# Marking/identifying tools?



## M1k3 (Sep 10, 2021)

I'm curious what solutions you all have found for your tools that may get shared. I've been using Gorilla Tape which starts to "bleed" adhesive over time or blue painters tape, which gives up once the adhesive gets wet. I'm trying to figure out a better solution that lasts longer. I've debated having my name engraved or something.

Any suggestions?


----------



## esoo (Sep 10, 2021)

I've heard of people using UV paint to mark tools, so nothing shows until you get it under a black light.


----------



## M1k3 (Sep 10, 2021)

I'd like something more easily identifiable, especially for those instances someone "forgets" they are borrowing my tools and let them get mingled with the restaurants tools.


----------



## stringer (Sep 10, 2021)

Cheap metal engraver?

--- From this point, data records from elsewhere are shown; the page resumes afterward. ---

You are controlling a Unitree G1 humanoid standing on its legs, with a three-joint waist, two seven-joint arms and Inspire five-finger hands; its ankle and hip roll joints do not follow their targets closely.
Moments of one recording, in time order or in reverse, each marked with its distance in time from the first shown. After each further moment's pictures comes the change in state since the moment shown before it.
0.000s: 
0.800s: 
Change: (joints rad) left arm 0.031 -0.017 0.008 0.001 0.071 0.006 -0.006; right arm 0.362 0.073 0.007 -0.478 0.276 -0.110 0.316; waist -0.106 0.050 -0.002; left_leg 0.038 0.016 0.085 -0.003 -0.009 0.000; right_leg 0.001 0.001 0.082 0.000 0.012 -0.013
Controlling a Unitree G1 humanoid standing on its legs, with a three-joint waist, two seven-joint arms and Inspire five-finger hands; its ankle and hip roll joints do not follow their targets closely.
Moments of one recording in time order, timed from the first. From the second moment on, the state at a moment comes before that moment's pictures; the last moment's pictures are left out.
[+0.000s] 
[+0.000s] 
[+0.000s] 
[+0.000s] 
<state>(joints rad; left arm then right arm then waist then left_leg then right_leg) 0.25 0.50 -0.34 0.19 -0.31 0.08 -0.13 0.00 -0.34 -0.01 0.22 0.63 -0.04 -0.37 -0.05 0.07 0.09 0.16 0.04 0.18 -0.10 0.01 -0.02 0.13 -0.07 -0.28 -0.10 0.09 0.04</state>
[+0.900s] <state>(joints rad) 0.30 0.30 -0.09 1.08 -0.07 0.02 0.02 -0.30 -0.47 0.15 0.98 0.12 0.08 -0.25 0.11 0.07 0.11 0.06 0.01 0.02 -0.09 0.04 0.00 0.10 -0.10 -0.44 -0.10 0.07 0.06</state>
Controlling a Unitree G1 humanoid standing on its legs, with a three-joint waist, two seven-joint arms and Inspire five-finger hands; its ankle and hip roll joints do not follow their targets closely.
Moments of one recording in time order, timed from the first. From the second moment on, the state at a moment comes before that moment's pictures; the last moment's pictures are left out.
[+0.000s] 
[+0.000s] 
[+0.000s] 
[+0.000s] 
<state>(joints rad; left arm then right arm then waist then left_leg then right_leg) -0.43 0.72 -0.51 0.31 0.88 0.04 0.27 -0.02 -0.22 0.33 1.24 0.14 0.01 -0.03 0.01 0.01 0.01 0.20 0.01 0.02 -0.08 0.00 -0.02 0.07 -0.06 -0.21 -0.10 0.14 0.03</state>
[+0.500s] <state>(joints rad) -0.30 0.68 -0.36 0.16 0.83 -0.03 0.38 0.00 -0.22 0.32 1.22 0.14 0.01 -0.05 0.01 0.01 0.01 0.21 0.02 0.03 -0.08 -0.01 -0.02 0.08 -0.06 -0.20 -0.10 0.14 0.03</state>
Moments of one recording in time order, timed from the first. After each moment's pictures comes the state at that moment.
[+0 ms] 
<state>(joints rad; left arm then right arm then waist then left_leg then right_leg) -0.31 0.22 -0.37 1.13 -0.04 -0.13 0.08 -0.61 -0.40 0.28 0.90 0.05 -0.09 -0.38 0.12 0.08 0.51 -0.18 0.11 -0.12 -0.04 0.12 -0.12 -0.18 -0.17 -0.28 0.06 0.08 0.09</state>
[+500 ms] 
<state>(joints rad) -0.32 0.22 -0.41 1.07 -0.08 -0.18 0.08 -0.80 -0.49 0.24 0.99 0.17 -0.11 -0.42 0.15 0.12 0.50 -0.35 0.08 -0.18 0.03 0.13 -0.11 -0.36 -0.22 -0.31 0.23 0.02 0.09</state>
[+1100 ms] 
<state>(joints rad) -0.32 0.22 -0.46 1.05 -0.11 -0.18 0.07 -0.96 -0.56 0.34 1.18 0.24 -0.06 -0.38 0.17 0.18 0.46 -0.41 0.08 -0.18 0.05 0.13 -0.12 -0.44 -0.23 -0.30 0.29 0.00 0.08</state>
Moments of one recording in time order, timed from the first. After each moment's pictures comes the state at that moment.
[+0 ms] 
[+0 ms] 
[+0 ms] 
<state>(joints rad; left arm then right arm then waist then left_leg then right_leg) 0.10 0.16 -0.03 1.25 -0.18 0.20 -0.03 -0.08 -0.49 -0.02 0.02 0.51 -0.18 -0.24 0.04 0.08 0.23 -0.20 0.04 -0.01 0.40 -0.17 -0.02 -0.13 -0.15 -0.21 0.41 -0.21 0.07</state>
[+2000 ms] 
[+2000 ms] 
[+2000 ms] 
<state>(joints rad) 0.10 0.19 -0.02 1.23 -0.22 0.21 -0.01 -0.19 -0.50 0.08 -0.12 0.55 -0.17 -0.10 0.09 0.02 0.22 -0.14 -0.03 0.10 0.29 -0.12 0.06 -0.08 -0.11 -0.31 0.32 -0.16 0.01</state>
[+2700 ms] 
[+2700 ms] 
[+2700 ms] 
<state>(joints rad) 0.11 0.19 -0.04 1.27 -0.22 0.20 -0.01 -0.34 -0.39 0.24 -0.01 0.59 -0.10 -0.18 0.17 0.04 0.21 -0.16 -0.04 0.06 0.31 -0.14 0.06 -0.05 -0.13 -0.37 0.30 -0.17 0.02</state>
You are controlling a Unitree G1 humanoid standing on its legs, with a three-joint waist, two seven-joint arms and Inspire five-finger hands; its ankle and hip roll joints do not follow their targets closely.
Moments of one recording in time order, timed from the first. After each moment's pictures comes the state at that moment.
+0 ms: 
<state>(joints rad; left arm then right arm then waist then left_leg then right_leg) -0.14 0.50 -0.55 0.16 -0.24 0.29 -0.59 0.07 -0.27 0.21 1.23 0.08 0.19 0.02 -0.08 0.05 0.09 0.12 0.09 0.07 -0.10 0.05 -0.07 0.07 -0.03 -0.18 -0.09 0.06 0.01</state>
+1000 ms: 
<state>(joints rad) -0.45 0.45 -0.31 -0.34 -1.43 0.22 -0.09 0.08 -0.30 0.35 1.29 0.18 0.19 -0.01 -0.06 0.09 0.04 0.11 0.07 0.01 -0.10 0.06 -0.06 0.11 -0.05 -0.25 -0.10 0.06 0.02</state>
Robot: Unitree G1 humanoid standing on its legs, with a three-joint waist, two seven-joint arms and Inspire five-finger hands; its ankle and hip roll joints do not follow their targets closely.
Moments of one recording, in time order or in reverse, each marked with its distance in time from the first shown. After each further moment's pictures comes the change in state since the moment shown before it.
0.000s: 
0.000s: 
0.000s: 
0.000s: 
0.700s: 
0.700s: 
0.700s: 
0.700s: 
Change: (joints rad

Might even be able to do it with a Dremel. Not sure how those bits would work on a hard monosteel but should be fine for most other stuff. Most would work on wood too.


----------



## M1k3 (Sep 10, 2021)

stringer said:


> Cheap metal engraver? Might even be able to do it with a Dremel. Not sure how those bits would work on a hard monosteel but should be fine for most other stuff. Most would work on wood too.


This sounds promising. It's mainly stuff like spatulas, tongs and plating spoons. My knives not so much, so far.


----------



## luuogle (Sep 11, 2021)

Colored electrical tape for marking tool handles.


----------



## SirCutAlot (Sep 11, 2021)

Just chip the tip... .

SirCutALot.


----------